▶ **Work to complete**:
In the listing below, start your output at the line with "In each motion" and end it after the line with "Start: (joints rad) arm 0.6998", copying every line exactly.

***

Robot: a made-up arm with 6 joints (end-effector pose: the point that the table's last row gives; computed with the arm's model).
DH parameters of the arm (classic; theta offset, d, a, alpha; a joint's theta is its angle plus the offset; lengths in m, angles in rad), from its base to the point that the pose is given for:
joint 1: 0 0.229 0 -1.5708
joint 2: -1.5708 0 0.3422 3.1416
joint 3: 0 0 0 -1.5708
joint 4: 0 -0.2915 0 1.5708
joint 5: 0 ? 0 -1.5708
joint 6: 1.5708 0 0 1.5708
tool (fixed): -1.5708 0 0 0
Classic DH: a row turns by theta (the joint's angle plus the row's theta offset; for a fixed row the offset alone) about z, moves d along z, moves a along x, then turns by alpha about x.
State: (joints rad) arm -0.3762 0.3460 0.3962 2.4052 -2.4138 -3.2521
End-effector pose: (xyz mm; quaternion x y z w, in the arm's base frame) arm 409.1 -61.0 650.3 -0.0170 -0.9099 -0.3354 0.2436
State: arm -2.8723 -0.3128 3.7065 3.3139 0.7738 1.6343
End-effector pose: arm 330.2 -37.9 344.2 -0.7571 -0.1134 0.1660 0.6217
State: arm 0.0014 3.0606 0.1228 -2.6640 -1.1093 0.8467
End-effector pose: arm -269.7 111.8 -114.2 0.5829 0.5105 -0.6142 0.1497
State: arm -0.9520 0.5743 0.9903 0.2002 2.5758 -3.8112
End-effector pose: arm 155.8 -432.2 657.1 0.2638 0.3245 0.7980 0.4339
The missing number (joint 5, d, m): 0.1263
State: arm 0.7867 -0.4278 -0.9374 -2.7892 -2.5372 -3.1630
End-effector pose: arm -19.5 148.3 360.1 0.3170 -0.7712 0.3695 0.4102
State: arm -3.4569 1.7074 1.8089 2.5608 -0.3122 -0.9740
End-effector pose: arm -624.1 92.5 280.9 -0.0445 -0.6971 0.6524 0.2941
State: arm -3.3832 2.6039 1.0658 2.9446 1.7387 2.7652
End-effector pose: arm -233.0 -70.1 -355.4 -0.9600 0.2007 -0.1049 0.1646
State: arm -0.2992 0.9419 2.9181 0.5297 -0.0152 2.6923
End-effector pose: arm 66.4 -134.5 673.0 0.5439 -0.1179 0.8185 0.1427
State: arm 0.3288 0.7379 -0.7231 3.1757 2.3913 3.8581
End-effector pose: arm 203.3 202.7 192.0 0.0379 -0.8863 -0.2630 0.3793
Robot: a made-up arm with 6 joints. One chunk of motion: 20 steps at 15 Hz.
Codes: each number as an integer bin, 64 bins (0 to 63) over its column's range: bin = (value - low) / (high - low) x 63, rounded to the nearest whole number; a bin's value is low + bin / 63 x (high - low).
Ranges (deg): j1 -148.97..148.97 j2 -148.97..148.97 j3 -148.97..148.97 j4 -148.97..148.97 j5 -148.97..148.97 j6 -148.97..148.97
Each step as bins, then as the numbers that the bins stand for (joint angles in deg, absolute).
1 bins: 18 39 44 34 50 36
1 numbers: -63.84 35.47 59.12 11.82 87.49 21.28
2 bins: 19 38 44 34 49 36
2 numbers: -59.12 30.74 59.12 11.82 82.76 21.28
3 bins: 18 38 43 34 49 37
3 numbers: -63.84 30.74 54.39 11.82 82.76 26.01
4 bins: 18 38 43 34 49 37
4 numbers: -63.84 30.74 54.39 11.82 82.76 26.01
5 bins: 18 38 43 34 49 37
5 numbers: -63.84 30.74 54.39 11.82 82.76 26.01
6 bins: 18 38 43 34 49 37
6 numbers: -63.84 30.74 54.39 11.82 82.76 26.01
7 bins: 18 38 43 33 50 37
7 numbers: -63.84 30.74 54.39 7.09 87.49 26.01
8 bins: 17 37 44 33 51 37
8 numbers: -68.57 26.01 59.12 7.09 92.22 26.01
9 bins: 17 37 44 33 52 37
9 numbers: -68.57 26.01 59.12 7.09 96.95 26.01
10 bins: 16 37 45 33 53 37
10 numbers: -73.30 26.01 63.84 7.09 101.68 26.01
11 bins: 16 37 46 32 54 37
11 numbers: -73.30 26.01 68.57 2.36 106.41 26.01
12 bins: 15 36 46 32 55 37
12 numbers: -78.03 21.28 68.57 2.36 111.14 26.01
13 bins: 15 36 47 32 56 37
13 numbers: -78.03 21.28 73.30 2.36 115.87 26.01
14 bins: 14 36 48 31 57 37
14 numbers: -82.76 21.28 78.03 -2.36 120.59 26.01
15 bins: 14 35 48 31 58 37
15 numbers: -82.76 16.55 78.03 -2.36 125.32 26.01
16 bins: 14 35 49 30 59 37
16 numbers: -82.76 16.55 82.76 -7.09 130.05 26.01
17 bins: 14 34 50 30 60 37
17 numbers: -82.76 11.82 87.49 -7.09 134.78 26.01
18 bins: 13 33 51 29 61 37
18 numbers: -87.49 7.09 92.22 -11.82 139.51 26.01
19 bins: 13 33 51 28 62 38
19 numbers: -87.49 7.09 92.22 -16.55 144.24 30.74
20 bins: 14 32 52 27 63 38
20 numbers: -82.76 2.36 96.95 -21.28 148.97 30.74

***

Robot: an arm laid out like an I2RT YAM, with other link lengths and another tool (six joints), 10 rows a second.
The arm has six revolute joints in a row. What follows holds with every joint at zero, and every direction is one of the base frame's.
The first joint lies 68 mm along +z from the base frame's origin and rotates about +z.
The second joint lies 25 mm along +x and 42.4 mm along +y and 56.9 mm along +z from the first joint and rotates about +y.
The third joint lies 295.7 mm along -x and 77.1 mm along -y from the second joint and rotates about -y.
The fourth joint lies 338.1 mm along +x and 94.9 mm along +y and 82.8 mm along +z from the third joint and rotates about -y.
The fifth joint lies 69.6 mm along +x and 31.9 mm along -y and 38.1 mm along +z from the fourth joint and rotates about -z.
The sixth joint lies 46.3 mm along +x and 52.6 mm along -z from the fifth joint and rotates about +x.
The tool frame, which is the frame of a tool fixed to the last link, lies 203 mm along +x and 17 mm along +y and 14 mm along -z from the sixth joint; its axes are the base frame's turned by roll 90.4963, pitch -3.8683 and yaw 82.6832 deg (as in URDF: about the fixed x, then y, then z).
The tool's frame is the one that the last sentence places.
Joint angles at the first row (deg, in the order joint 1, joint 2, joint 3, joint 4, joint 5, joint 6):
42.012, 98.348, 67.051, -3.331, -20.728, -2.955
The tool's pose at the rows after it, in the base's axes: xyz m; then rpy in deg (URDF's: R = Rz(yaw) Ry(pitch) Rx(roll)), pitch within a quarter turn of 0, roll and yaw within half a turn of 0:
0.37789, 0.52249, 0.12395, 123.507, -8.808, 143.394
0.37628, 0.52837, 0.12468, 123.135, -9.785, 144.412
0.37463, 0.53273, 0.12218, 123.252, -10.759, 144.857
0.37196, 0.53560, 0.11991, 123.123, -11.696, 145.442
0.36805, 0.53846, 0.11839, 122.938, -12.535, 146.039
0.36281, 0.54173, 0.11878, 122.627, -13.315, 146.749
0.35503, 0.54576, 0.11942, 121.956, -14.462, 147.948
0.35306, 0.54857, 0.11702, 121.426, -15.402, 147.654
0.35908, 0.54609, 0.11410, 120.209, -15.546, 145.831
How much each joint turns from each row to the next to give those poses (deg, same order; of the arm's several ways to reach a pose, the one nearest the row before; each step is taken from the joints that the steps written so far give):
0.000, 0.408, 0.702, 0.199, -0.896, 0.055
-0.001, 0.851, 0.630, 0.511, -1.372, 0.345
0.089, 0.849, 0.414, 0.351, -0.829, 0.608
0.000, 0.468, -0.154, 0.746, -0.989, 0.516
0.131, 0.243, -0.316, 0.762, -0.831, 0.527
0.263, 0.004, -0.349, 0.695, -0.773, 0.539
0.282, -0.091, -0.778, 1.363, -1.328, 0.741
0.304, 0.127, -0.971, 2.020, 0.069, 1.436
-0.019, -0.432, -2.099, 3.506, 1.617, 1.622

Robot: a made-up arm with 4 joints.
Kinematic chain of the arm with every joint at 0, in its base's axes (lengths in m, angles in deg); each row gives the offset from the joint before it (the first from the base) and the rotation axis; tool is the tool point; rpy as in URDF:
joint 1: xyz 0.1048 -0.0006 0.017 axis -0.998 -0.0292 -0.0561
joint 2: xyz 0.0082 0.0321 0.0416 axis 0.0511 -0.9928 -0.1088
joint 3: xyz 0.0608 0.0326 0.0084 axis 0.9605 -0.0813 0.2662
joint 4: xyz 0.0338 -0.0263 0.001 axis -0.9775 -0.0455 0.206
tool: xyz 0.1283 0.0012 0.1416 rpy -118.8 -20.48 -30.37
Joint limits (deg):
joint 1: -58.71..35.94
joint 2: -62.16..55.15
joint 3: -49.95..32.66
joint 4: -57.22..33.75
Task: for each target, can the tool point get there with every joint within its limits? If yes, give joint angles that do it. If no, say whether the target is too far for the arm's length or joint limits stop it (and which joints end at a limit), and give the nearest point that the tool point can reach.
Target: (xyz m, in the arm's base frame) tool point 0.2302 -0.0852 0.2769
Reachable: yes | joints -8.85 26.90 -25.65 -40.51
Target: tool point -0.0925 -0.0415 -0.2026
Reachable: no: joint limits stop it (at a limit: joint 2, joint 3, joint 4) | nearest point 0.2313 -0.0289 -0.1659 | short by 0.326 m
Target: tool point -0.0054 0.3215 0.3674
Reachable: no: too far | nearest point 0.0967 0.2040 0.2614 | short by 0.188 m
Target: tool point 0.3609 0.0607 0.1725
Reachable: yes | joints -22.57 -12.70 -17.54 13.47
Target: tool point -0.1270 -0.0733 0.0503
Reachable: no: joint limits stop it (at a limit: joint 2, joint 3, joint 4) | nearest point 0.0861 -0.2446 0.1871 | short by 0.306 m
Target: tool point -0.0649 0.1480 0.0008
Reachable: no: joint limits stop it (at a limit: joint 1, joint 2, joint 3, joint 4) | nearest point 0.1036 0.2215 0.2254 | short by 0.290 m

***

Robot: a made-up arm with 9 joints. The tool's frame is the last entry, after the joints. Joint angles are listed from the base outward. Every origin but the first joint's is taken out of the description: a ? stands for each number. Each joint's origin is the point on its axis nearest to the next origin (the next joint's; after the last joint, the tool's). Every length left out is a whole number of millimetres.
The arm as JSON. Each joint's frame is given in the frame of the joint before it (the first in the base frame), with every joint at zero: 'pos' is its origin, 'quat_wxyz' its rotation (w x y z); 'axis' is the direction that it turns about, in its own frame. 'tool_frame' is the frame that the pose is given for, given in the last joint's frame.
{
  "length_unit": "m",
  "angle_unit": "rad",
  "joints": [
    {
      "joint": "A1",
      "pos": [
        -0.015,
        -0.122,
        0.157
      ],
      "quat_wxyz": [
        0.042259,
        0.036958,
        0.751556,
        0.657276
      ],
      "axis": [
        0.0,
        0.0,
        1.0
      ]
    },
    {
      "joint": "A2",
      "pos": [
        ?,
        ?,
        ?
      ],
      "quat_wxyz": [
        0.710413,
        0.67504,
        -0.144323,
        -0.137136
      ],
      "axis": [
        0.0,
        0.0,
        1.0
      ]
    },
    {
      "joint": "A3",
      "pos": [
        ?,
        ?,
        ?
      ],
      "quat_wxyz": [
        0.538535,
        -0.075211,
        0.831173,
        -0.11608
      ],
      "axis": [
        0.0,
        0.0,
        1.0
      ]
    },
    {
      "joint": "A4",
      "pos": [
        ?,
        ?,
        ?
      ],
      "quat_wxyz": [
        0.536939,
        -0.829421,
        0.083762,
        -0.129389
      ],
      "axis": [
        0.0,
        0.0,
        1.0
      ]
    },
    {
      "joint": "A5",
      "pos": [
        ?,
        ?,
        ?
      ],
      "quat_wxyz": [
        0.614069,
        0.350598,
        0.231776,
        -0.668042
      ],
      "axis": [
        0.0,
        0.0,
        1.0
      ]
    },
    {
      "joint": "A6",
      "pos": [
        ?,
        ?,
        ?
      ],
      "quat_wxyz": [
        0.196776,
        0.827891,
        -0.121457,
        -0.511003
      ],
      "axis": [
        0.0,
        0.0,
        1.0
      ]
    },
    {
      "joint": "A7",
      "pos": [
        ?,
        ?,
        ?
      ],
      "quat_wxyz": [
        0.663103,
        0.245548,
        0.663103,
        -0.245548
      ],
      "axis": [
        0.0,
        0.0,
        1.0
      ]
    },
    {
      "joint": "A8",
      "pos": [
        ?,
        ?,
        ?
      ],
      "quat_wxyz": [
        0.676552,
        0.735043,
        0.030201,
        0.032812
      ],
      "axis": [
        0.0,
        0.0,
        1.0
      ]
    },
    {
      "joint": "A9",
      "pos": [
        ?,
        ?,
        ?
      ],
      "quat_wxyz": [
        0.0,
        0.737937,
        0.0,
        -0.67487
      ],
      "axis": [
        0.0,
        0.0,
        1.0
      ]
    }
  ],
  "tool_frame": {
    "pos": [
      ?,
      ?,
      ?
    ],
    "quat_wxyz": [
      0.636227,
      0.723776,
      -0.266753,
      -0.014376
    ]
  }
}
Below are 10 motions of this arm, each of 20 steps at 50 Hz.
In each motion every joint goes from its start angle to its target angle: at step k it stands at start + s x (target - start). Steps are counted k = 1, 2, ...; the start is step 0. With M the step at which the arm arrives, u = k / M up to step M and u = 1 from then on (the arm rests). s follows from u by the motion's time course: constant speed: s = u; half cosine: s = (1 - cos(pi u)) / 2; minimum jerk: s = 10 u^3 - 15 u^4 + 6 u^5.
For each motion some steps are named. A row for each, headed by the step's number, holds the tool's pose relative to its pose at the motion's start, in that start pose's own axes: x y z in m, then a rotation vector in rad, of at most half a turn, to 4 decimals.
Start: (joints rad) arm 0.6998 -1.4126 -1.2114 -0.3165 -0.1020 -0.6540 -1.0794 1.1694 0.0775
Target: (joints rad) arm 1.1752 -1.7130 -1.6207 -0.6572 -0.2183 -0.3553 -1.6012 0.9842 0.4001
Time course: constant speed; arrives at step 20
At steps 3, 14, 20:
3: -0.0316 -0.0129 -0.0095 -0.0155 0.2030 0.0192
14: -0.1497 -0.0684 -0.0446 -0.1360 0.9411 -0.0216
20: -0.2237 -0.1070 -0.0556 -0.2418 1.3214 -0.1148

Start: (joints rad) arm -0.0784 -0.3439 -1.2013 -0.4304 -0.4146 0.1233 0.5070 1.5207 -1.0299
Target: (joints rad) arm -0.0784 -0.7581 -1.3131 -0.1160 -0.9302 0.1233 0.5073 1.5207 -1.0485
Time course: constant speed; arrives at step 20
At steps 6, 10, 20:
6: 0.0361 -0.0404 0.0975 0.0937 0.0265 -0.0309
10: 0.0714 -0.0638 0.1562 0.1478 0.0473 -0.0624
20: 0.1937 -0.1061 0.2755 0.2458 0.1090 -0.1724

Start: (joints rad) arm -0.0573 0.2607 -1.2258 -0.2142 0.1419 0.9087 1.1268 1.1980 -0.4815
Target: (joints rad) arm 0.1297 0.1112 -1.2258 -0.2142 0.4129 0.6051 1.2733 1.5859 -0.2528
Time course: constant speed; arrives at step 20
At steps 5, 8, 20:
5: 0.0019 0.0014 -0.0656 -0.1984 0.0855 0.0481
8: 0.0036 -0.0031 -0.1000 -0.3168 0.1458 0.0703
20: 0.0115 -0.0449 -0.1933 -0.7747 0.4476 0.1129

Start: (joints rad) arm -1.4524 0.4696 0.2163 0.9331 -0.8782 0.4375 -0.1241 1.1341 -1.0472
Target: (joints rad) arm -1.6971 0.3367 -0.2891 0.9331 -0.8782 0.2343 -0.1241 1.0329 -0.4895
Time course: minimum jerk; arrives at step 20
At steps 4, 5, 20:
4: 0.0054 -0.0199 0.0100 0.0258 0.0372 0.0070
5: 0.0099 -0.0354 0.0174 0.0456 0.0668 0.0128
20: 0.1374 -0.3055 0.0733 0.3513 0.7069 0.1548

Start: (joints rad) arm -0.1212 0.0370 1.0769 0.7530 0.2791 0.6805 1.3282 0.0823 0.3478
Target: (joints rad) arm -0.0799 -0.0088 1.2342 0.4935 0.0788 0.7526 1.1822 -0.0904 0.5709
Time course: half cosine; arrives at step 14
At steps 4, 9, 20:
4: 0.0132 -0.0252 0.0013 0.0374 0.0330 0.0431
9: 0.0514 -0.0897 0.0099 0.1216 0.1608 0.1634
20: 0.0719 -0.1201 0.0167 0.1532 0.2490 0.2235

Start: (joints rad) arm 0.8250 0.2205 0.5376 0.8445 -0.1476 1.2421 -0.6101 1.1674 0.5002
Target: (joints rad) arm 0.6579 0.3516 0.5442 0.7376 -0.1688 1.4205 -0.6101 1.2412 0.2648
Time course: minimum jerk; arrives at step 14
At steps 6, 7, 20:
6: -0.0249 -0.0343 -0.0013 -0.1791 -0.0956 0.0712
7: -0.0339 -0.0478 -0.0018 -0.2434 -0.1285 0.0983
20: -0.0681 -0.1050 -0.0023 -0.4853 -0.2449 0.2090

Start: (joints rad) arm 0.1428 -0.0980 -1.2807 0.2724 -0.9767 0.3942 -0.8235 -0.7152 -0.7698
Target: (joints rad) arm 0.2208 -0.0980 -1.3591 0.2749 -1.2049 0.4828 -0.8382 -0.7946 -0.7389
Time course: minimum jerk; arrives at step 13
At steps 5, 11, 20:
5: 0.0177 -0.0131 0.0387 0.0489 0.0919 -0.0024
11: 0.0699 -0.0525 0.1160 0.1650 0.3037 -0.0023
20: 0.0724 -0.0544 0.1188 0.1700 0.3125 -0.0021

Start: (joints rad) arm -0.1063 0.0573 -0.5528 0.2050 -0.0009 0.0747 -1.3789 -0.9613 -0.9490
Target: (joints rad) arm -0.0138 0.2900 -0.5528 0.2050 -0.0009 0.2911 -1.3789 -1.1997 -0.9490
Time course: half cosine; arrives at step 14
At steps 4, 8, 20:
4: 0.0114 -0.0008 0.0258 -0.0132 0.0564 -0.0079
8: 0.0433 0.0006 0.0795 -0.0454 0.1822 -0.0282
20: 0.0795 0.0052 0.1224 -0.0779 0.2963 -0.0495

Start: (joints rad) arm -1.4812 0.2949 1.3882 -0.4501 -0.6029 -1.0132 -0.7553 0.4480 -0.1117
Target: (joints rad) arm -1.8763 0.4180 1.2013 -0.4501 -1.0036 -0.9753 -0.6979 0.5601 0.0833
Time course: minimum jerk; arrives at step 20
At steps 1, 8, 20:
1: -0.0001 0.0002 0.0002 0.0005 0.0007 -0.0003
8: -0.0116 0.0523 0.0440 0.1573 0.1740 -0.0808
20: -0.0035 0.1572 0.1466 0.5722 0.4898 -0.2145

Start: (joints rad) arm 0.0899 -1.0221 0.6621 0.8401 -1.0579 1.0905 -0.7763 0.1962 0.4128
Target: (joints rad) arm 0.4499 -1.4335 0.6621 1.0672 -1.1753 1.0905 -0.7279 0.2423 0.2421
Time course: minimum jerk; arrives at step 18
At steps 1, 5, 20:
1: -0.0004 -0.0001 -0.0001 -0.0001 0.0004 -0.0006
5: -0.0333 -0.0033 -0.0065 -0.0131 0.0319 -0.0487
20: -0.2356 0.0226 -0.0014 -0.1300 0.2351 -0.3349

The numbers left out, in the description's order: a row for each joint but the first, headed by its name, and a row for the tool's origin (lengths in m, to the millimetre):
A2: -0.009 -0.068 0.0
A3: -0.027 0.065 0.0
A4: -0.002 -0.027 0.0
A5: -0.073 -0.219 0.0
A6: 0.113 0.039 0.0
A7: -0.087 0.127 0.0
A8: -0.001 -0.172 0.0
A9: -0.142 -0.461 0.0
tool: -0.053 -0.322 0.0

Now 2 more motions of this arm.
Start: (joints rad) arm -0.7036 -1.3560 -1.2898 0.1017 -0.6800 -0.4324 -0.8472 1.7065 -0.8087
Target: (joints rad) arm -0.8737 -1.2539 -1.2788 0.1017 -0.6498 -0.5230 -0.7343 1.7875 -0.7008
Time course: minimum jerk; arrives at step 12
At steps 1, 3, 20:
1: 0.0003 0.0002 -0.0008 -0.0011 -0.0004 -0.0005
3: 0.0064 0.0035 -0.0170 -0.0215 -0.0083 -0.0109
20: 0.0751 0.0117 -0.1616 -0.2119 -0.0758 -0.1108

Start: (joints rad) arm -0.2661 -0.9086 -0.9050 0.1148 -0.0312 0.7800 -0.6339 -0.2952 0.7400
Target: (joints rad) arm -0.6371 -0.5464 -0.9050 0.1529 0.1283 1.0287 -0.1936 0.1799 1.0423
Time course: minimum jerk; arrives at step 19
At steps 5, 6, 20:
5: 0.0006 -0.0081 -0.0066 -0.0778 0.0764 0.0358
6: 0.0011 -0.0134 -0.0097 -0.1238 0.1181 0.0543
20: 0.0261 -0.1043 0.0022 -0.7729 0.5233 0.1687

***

▶ **Response to this exercise**:
In each motion every joint goes from its start angle to its target angle: at step k it stands at start + s x (target - start). Steps are counted k = 1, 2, ...; the start is step 0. With M the step at which the arm arrives, u = k / M up to step M and u = 1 from then on (the arm rests). s follows from u by the motion's time course: constant speed: s = u; half cosine: s = (1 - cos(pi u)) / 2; minimum jerk: s = 10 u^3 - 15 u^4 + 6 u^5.
For each motion some steps are named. A row for each, headed by the step's number, holds the tool's pose relative to its pose at the motion's start, in that start pose's own axes: x y z in m, then a rotation vector in rad, of at most half a turn, to 4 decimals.
Start: (joints rad) arm 0.6998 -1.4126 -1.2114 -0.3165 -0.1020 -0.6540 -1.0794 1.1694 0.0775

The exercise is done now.